Two local legislators supported a controversial “right-to-work” bill last week, and one area representative did not cast a vote.
State Rep. Dave Schatz, R-Sullivan, and Paul Curtman, R-Pacific, voted in favor of the bill, and State Rep. Dave Hinson, R-St. Clair, did not cast a vote.
The bill would allow the state’s voters to decide whether Missouri should become a right-to-work state.
Under that status, workers would not be required to join a labor union as a condition of employment or pay dues unless federal law said otherwise.
Gov. Jay Nixon, who opposes the bill, said the vote last week did not achieve enough support for final passage.
“The Missouri Constitution requires a constitutional majority for final passage of a bill,” a statement from Nixon’s office says. “House Bill 1770 was perfected by a vote of 78-68, four votes short of the constitutional requirement for final passage.”
But House Speaker Tim Jones, R-Eureka, said in a statement that the vote was “an enormous victory for working Missourians.”
Sponsoring Rep. Eric Burlison, R-Springfield, said Republicans are close to mustering the necessary votes to send the bill to the Senate and called Wednesday’s vote “historic,” the Associated Press reported.
A final House vote in the bill may happen this week, Schatz said.
If the bill passes the Legislature, Nixon could not veto it since the legislation would ask voters to decide the matter.
Curtman said he voted in favor of the right-to-work bill after a survey of constituents found that most were in favor.
“By a five-point margin, it is clear that the voters of District 109 support right to work,” Curtman said in a statement. “Furthermore, the district overwhelmingly (70 percent in favor) declared that they should be the ones to ultimately decide the ‘right-to-work’ issue.”
Hinson was not in the chamber when the right-to-work bill was voted on because he was in the Senate discussing the transportation sales tax bill that the House recently passed, he said.
But Hinson said his proposed amendment to require nonmembers who want union representation to pay back dues was not in the bill, so he would not have voted for it anyway.
Schatz voted in favor of the right-to-work bill, saying he has a “fundamental belief” that people should have a right to join a union or not.
He said he opposes forced unionization and he does not think it should be a condition of employment.
The right-to-work bill gives employees the freedom to choose whether they want to be in the union or not, he said.
However, he said people who choose not to be in the union should not receive the benefits of union representation. The lobbying around the bill is intense, Schatz said, adding that there is a lot of pressure from labor organizations.

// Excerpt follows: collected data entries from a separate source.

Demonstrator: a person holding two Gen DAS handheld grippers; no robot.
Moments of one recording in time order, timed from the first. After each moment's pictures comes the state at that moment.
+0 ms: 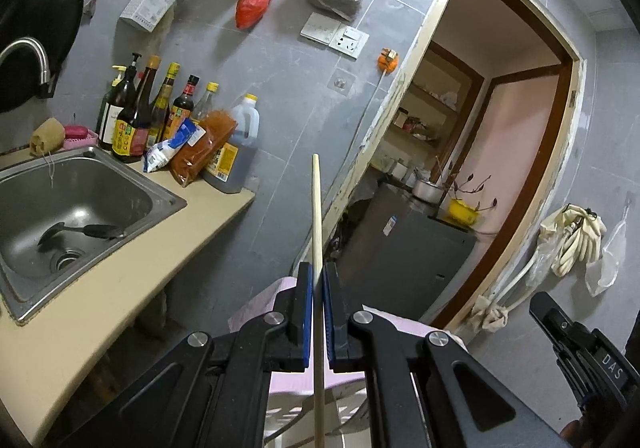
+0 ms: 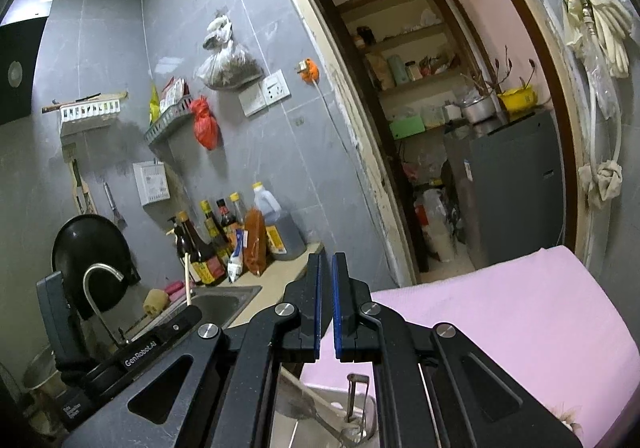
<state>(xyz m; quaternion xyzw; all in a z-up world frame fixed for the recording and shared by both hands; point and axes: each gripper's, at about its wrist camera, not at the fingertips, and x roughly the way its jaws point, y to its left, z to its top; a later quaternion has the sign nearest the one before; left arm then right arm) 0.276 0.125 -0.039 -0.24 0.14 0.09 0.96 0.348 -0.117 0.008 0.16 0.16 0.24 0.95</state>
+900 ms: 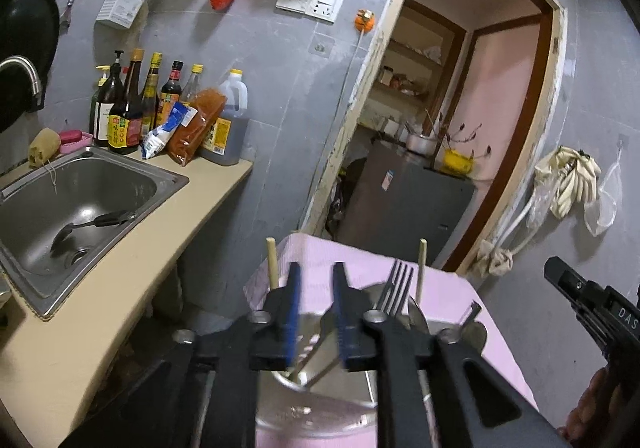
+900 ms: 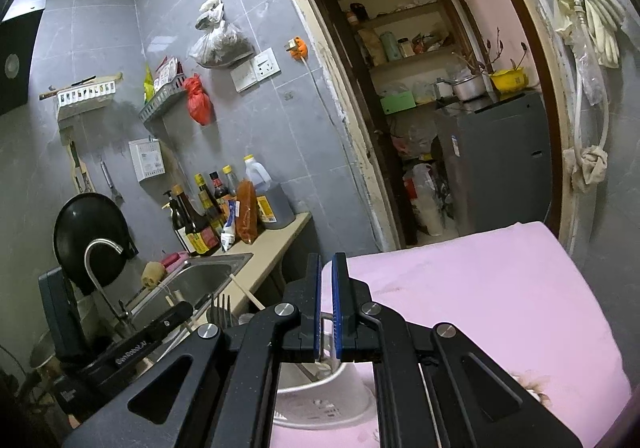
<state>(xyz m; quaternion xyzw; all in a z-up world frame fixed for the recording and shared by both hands) 0.248 0.113 -0.047 -0.18 0.21 0.06 0.96 0.320 -0.150 -0.002 0.14 0.20 0.23 0.94</state>
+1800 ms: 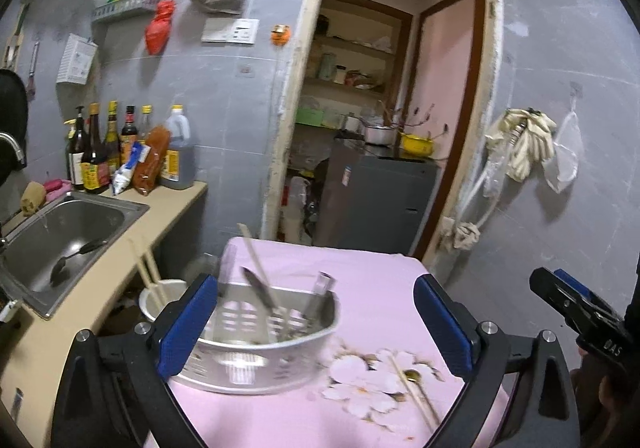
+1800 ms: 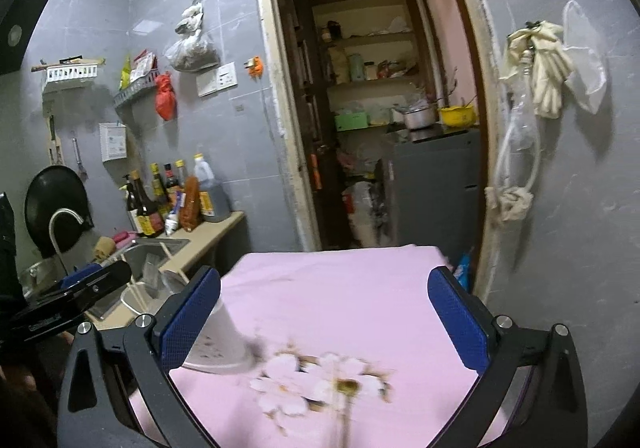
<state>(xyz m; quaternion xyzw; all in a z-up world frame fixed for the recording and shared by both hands) 0.205 -0.028 0.002 -0.11 0.20 0.03 0.97 0.262 -0.282 0.029 0.06 0.19 0.14 0.97</state>
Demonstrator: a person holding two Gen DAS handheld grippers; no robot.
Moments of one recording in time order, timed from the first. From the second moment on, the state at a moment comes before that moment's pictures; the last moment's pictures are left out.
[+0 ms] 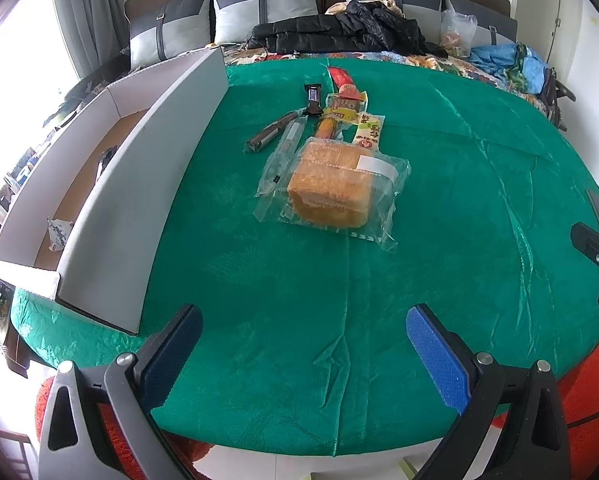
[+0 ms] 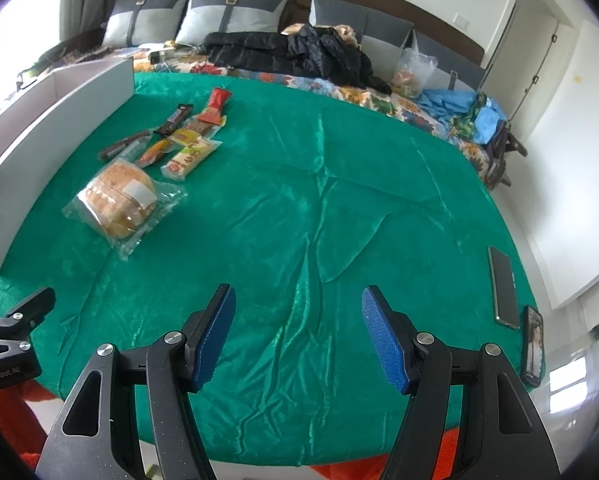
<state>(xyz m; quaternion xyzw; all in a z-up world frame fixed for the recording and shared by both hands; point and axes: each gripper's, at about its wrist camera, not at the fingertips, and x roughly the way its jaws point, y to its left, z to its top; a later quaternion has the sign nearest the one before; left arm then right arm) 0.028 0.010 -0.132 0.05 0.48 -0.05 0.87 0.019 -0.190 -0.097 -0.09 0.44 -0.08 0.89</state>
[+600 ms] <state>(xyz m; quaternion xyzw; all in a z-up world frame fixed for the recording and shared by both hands) 0.025 -0.001 -0.133 0.07 0.48 -0.05 0.87 0.010 -0.235 -0.059 -0.09 0.43 -0.19 0.88</state>
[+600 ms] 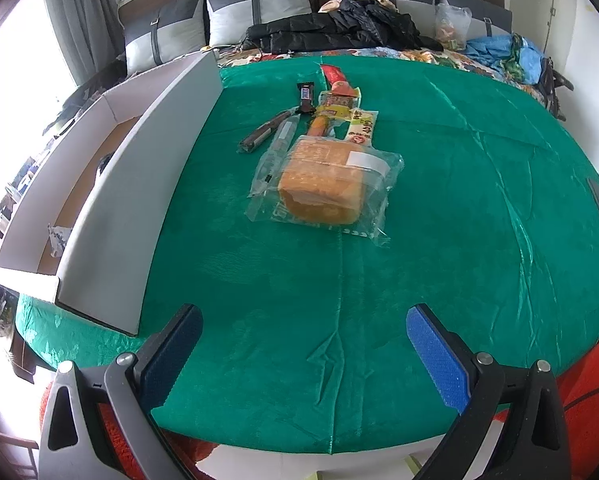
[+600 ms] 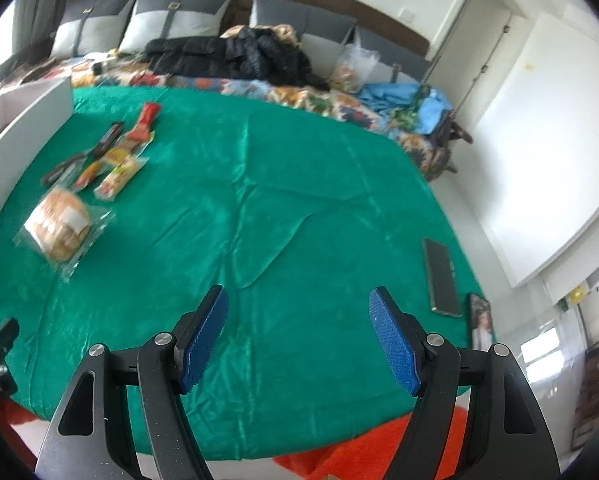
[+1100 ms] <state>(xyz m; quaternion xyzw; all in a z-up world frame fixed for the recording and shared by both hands) 0.019 -0.015 -0.131 0.09 0.48 -0.06 0.87 -0.003 -0.257 -0.039 -0.07 0.41 -0.21 0.89</state>
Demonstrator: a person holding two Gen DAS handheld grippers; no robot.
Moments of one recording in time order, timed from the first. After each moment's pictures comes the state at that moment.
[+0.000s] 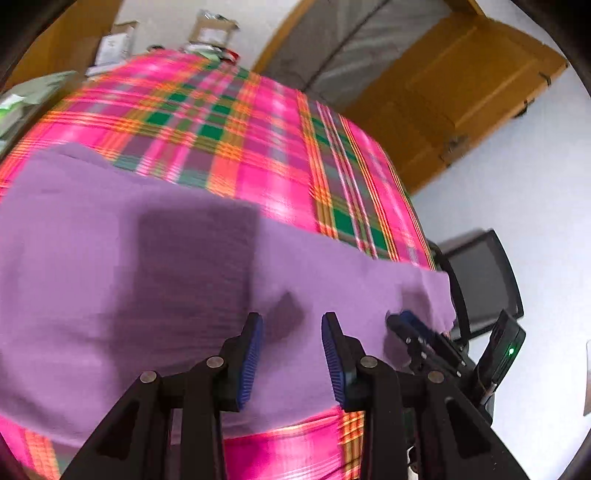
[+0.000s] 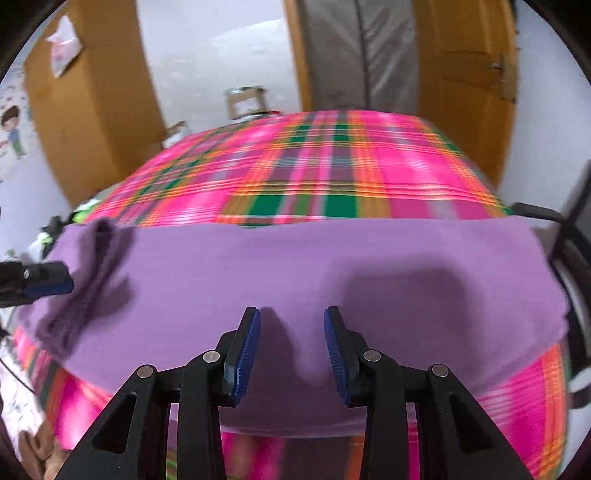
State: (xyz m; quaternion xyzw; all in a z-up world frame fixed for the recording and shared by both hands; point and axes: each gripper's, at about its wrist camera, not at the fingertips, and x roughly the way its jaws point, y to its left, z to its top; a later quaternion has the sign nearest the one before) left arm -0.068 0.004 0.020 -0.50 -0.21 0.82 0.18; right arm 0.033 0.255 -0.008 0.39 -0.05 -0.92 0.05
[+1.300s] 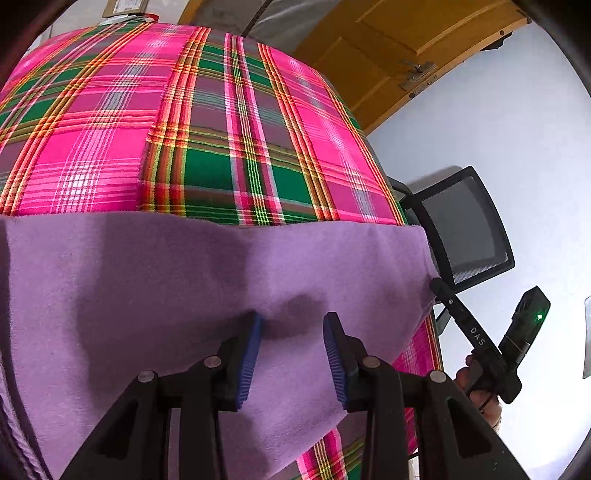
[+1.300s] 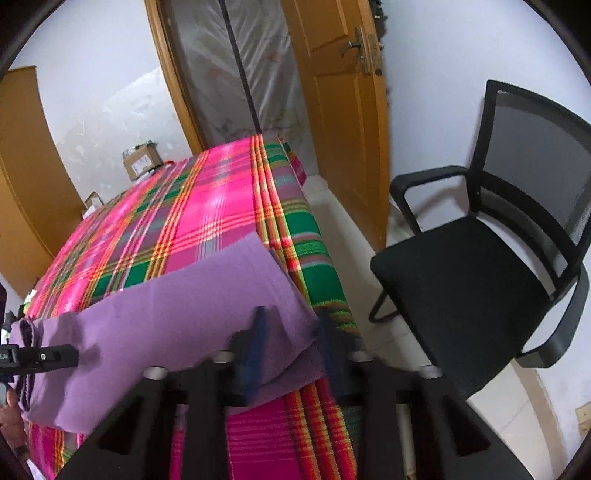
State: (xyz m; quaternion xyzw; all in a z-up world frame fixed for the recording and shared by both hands) left arm -0.131 0.137 -0.003 -0.55 -0.16 0.77 0.27; right arm 0.043 0.420 0.006 0.35 -0.14 -0.92 -0.08
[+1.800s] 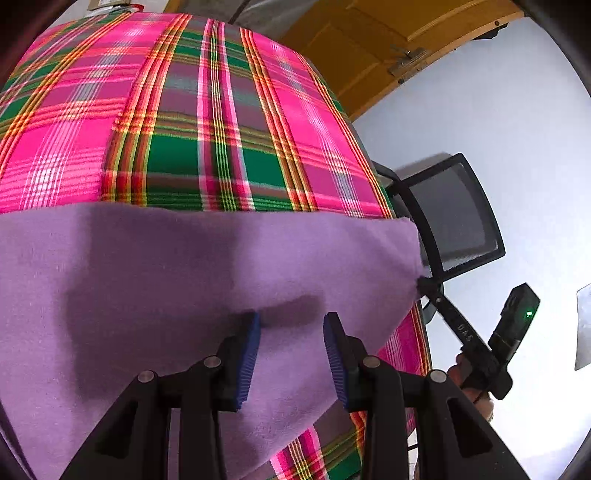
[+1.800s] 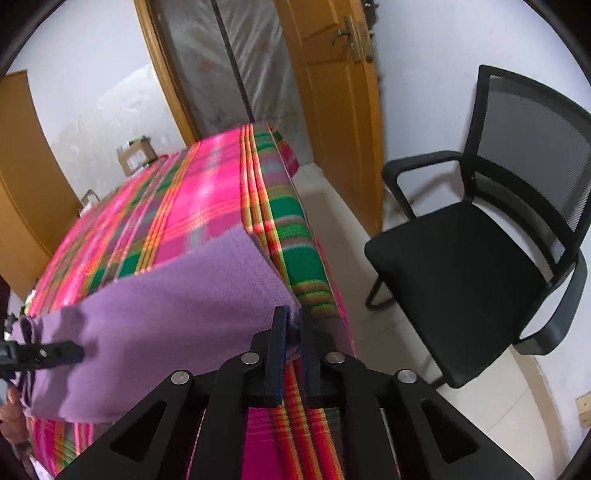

Twenty-four other states have enacted right-to-work laws, most recently Michigan and Indiana in 2012, but Missouri voters overwhelmingly rejected the policy in 1978, according to the AP.
Republican supporters said the measure would help Missouri compete for jobs. They argued the state is missing out on opportunities because its neighbors, except Illinois and Kentucky, have enacted right-to-work polices, the AP reported.
Democrats said right to work would force unions to cope with “free riders,” who reap the rewards of a union contract without paying fees to support collective bargaining, according to the AP.
Under current law, unions are allowed to levy fees against workers who are not union members but who work under an agreement that allows such fees, the AP reported. The bill would prevent employees who are not union members from being fired for refusing to pay such fees.